Personal information
- Full name: Emma Wahlström
- Born: 8 May 2000 (age 26) Skövde, Sweden
- Nationality: Swedish
- Height: 1.70 m (5 ft 7 in)
- Playing position: Centre back

Club information
- Current club: Nordvestjysk Elite
- Number: 9

Youth career
- Years: Team
- 2017–2018: Skövde HF

Senior clubs
- Years: Team
- 2017–2019: Skövde HF
- 2019–2025: IF Hallby
- 2025–2026: HH Elite
- 2026–: Nordvestjysk Elite

National team ^{1}
- Years: Team / Apps / (Gls)
- 2026-: Sweden / 1 / (3)

= Emma Wahlström =

Swedish handball player (born 2002)

Emma Wahlström (born 8 May 2000) is a Swedish handballer for Nordvestjysk Elite in the Danish Women's Handball League and the Swedish national team.
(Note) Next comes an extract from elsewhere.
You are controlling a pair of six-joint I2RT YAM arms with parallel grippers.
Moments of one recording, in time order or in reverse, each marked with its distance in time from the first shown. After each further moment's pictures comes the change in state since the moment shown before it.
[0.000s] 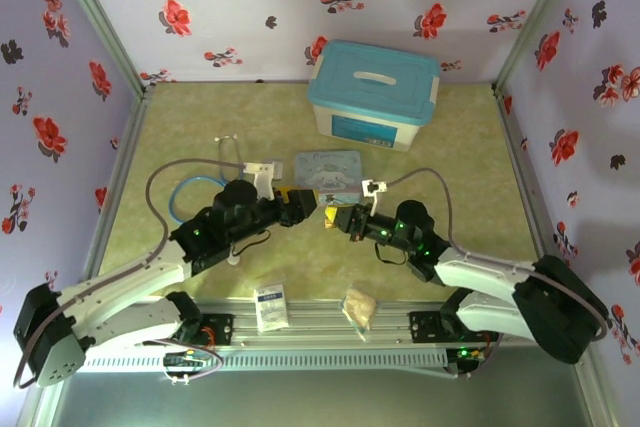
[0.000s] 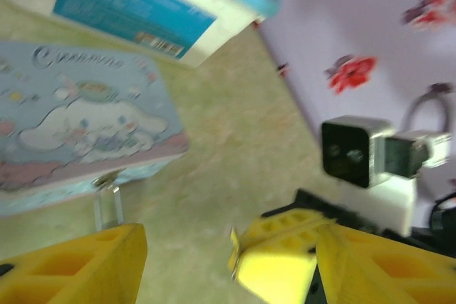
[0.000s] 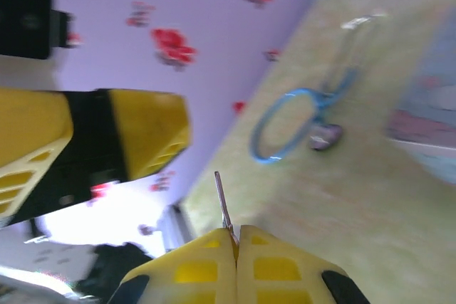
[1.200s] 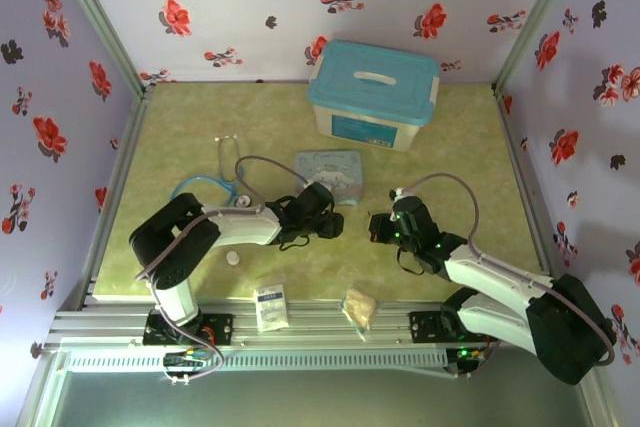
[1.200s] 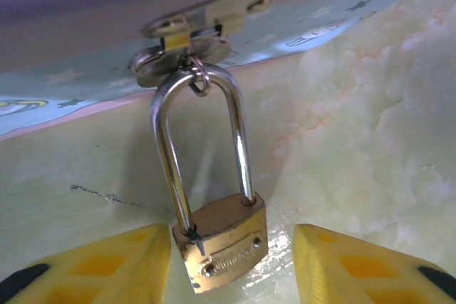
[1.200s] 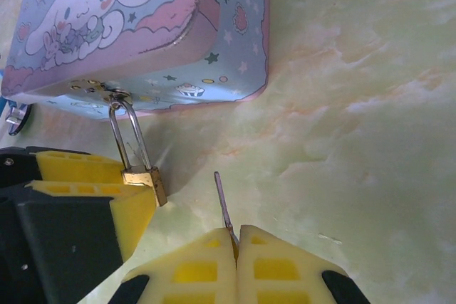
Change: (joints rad) left arm -0.052 0.751 0.203 0.005 -0.040 0.080; right arm -0.120 -0.077 0.024 -0.642 0.324 -0.084
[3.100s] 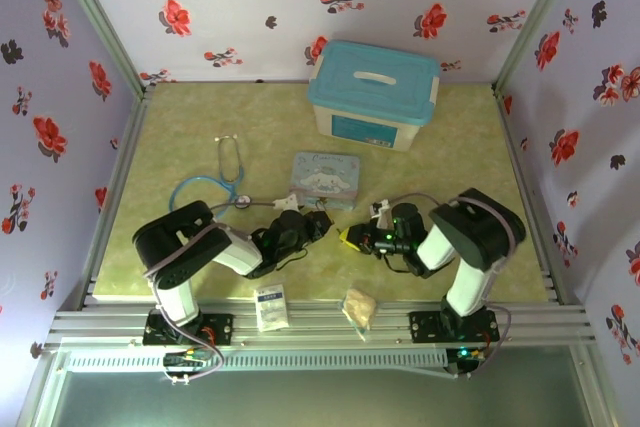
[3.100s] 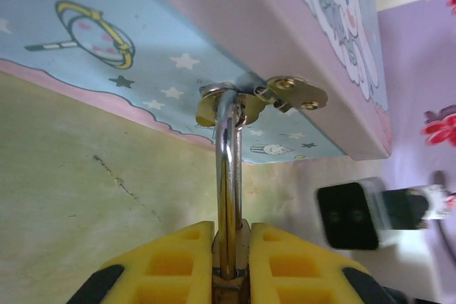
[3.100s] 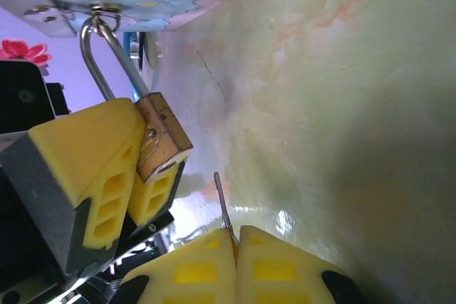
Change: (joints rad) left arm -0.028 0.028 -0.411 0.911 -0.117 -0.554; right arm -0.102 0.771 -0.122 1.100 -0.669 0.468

She made her debut on the Swedish national team on 13 April 2025, against Kosovo. Wahlström was also part of the extended squad for the 2025 World Women's Handball Championship in Netherlands and Germany. She did however not play a single match.
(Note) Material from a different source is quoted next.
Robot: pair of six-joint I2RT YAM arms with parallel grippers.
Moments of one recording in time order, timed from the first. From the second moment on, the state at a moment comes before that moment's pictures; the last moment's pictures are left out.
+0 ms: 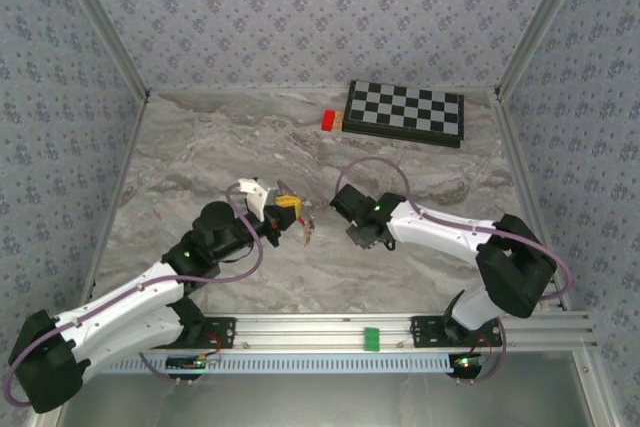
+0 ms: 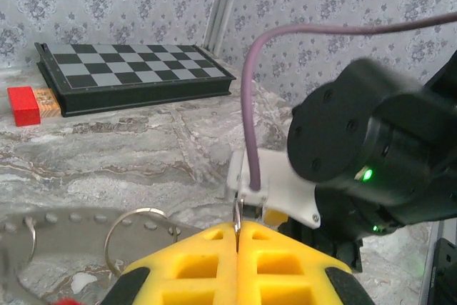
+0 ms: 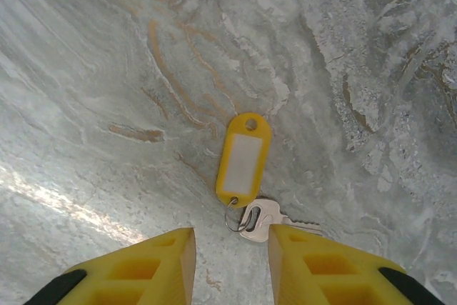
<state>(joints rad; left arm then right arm) -0.81 0.82 0.45 0.26 0.14 -0.31 0.88 1.52 0.94 -0.75 0.35 0.14</state>
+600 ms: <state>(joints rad) -0.82 0.78 0.45 0.25 0.13 -0.31 0.90 1.68 0.95 -0.82 0.42 0.13</state>
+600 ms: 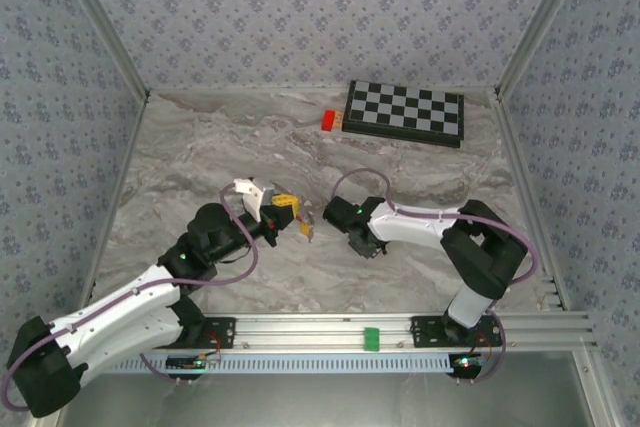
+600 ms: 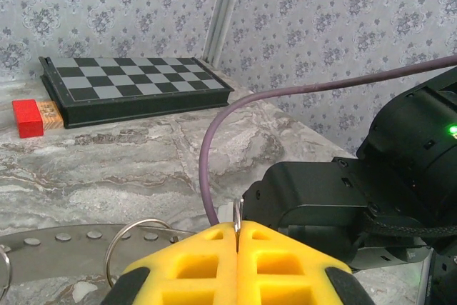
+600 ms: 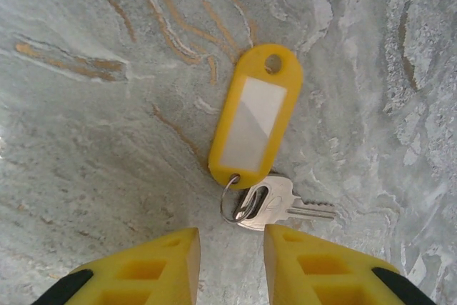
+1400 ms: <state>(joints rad) -0.82 0.78 0.45 0.25 0.13 -0.32 0.86 1.75 1.00 -0.82 0.41 0.10</state>
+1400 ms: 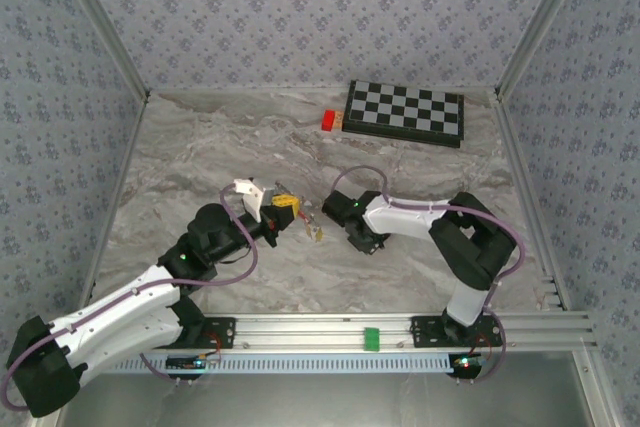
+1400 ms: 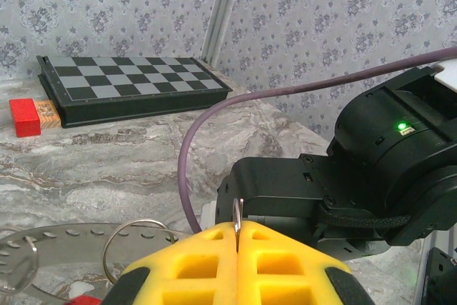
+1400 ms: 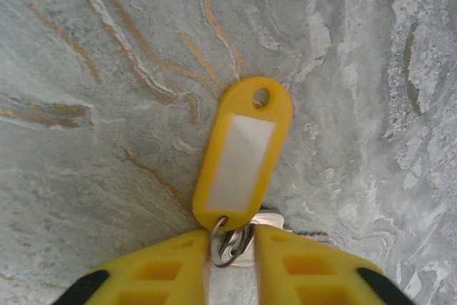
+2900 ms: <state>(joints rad) -0.83 0.78 0.45 0.23 0.13 -0.32 0.70 1.66 1.09 -0.96 -0.11 0.36</state>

On 8 April 2026, it was announced that Wahlström had signed a two-year contract with Nordvestjysk Elite. She has also played in IF Hallby for six seasons and Skövde HF in Handbollsligan. She signed with HH Elite for thr 2025–26 season. A year later she signed for league rivals Nordvestjysk Elite.